Exercise:
Down to the last line, reproduce the data below exactly.

Dataset section:

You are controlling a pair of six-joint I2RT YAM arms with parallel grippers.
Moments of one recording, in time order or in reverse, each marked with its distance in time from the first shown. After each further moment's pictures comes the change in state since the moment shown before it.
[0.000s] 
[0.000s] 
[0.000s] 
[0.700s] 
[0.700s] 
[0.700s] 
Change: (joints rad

The answer:
You are controlling a pair of six-joint I2RT YAM arms with parallel grippers.
Moments of one recording, in time order or in reverse, each marked with its distance in time from the first shown. After each further moment's pictures comes the change in state since the moment shown before it.
[0.000s] 
[0.000s] 
[0.000s] 
[0.700s] 
[0.700s] 
[0.700s] 
Change: (joints rad

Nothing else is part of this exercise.